Bisnis.com, JAKARTA - Asosiasi Petani Tebu Rakyat Indonesia menilai impor raw sugar yang dilakukan Bulog melanggar produk hukum berupa Peraturan Menteri Perdagangan yang terkait komoditas tersebut.
Peraturan Menteri Perdagangan (Permendag) No. 117/M-DAG/PER/12/2015 tentang Ketentuan Impor Gula menyatakan impor raw sugar hanya dapat dilakukan oleh pemilik Angka Pengenal Importir Produsen (API-P). Sementara itu, Bulog hanya mempunyai Angka Pengenal Importir Umum (API-U).
Sekretaris Jenderal Asosiasi Petani Tebu Rakyat Indonesia (APTRI) M. Nur Khabsyin mengatakan hal itu menjadi salah satu alasan penolakan APTRI terhadap pengalihan impor raw sugar sebanyak 267.000 ton kepada Bulog.
Adapun sebelumnya yang ditugaskan mengimpor raw sugar adalah PT Rajawali Nusantara Indonesia (RNI), PTPN IX, PTPN X, PTPN XI, dan PTPN XII. “Bulog tidak punya izin karena tidak punya pabrik gula,” ujarnya dalam pernyataan resmi yang diterima, Rabu (7/9/2016).

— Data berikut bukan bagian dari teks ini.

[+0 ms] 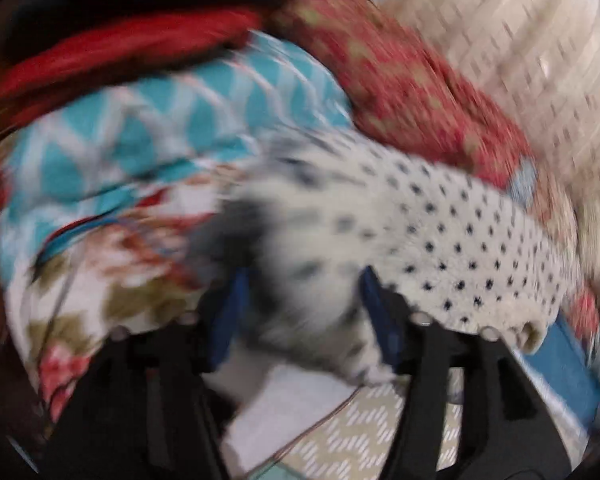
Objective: Fold large clothes
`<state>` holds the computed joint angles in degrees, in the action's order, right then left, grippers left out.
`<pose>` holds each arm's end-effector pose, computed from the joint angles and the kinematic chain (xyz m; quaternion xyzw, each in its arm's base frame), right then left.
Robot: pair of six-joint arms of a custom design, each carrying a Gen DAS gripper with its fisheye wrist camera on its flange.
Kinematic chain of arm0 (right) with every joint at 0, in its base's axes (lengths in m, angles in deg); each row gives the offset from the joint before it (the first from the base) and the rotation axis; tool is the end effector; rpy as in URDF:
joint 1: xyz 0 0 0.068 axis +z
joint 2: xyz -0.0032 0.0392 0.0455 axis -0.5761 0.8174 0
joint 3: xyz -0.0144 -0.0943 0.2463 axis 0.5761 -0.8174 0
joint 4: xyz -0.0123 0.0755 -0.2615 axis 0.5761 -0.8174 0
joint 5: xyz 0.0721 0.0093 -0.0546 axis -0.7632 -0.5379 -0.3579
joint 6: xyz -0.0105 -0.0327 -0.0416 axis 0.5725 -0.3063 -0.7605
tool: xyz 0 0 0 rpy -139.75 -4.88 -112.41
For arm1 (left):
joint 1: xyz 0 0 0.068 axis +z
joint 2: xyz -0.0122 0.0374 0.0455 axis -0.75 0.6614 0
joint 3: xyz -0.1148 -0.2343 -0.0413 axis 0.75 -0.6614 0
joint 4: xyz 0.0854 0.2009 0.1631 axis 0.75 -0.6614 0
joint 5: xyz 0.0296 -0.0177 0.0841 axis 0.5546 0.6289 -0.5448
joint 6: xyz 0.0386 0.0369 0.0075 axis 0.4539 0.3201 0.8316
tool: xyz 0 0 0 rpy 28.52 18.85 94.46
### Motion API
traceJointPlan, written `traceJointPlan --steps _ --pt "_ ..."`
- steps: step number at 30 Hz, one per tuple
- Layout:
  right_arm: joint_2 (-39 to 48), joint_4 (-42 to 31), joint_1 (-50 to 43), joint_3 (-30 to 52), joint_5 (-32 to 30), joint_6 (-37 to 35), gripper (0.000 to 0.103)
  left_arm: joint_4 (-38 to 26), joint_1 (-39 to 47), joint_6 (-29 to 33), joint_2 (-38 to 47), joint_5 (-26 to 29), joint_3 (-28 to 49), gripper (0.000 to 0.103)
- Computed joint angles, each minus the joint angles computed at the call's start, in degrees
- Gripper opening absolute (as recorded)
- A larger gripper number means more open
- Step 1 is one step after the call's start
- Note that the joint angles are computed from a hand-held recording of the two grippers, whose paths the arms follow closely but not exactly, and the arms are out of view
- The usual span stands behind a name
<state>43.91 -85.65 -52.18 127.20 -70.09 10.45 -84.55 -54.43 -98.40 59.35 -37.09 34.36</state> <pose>0.4264 -0.1093 0.2415 -0.1587 0.9299 0.2065 0.2596 0.1775 -0.0005 0.2860 -0.4568 0.7976 0.0516 0.3905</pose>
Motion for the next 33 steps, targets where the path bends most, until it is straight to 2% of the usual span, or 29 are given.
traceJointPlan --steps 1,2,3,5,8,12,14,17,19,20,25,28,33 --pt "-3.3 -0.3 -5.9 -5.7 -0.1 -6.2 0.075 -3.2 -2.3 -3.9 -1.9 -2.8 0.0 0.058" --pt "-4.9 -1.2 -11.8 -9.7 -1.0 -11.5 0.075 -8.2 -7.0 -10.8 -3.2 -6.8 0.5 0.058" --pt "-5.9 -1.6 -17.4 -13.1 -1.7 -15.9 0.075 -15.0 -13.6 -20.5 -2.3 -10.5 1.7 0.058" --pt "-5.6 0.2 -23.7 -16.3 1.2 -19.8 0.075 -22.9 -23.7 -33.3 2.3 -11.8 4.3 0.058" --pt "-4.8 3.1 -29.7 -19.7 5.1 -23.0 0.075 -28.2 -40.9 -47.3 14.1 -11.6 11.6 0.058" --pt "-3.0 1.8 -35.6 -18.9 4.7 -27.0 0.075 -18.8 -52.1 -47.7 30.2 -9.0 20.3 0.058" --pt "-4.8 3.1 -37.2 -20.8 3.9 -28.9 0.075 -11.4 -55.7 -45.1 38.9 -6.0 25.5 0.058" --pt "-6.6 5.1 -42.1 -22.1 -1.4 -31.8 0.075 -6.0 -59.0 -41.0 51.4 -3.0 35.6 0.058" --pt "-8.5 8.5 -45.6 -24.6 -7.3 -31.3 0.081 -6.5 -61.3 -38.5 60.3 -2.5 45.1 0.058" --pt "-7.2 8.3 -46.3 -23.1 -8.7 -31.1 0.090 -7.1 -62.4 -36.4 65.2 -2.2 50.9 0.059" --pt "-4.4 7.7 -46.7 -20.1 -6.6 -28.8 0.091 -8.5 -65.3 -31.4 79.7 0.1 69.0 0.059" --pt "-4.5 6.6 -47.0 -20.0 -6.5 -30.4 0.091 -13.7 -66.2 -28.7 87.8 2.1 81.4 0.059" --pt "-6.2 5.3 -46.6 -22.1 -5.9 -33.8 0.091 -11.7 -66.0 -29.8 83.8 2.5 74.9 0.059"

Seperti diketahui, secara keseluruhan pemerintah berencana mengimpor 381.000 ton raw sugar. RNI dan keempat PTPN telah mendapat izin untuk impor 114.000 ton di antaranya.
Selain itu, lanjut Nur Khabsyin, saat ini merupakan musim panen tebu sehingga impor gula sangat merugikan petani. Stok bisa terpengaruh dan harga di tingkat petani dapat anjlok.

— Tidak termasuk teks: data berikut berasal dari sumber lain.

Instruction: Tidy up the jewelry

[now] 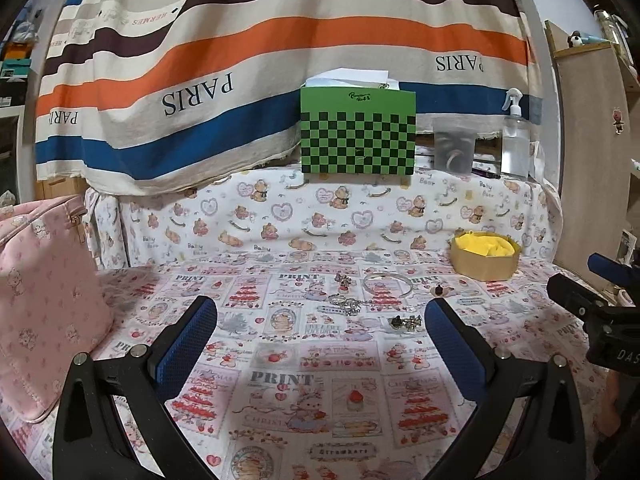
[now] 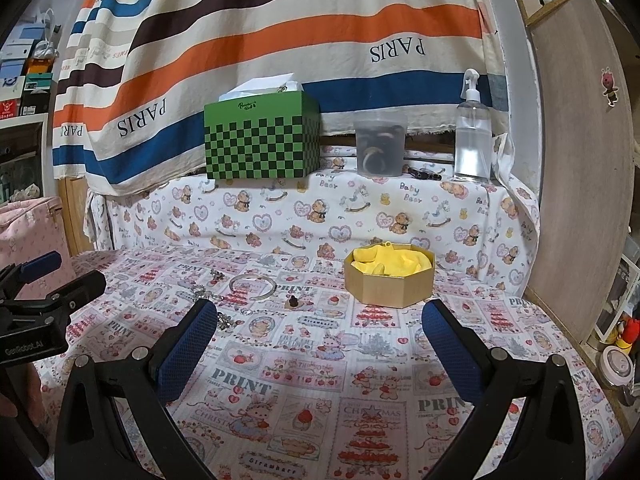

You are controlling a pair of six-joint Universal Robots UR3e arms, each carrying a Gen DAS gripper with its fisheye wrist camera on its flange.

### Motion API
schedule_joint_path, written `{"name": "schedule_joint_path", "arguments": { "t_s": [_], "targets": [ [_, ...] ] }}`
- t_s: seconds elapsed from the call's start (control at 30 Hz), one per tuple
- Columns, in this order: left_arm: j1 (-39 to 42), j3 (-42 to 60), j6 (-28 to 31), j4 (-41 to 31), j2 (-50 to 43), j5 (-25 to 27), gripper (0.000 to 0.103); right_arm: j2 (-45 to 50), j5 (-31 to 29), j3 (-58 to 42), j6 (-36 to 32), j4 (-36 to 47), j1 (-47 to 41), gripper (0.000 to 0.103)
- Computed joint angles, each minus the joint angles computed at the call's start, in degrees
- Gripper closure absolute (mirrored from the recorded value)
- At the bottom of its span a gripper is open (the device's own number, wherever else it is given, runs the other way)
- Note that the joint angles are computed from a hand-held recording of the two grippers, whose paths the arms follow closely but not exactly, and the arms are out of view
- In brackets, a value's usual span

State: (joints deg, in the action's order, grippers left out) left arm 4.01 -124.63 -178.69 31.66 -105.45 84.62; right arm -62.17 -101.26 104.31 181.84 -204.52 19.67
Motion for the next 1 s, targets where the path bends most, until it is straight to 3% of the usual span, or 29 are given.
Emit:
{"name": "schedule_joint_path", "arguments": {
  "t_s": [0.73, 1.0],
  "targets": [
    [-1.08, -0.12, -1.54, 0.18, -0.01, 2.63, 0.0, 0.01, 0.1, 0.35, -0.23, -0.9, 0.13, 0.0],
    [-0.33, -0.08, -1.12, -0.03, 0.11, 1.22, 0.0, 0.02, 0.46, 0.45, -0.3, -1.06, 0.05, 0.0]
  ]
}}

Menurut dia, lelang gula sekarang merosot menjadi Rp11.000 per kilogram dari posisi sebulan sebelumnya yang masih berkisar Rp12.000 per kilogram. Padahal, biaya pokok produksi (BPP) sebesar Rp10.600 per kilogram, sehingga petani tidak mendapatkan keuntungan.
Aptri menghitung petani bisa mendapatkan keuntungan jika harga gula berada di atas BPP, tingkat rendemen 8,5% dan produksi tebu minimal 85 ton per hektare. Saat ini, rendemen rata-rata masih sekitar 6,5%.
Harga gula di pasaran pun dipandang masih wajar sehingga tidak ada urgensi untuk melakukan impor sekarang. Sistem Pemantauan Pasar Kebutuhan Pokok (SP2KP) mencatat harga gula pasir di pasar kemarin berada di level Rp14.900 per kilogram atau lebih rendah 6,87% dari posisi 8 Juli 2016 yang sebesar Rp16.000 per kilogram.
Alasan lainnya, Nur Khabsyin mengatakan ada indikasi gula yang didatangkan Bulog dari Thailand tidak memiliki SNI sehingga melanggar UU Pangan. Oleh karena itu, pihaknya bakal melaporkan hal ini kepada aparat hukum.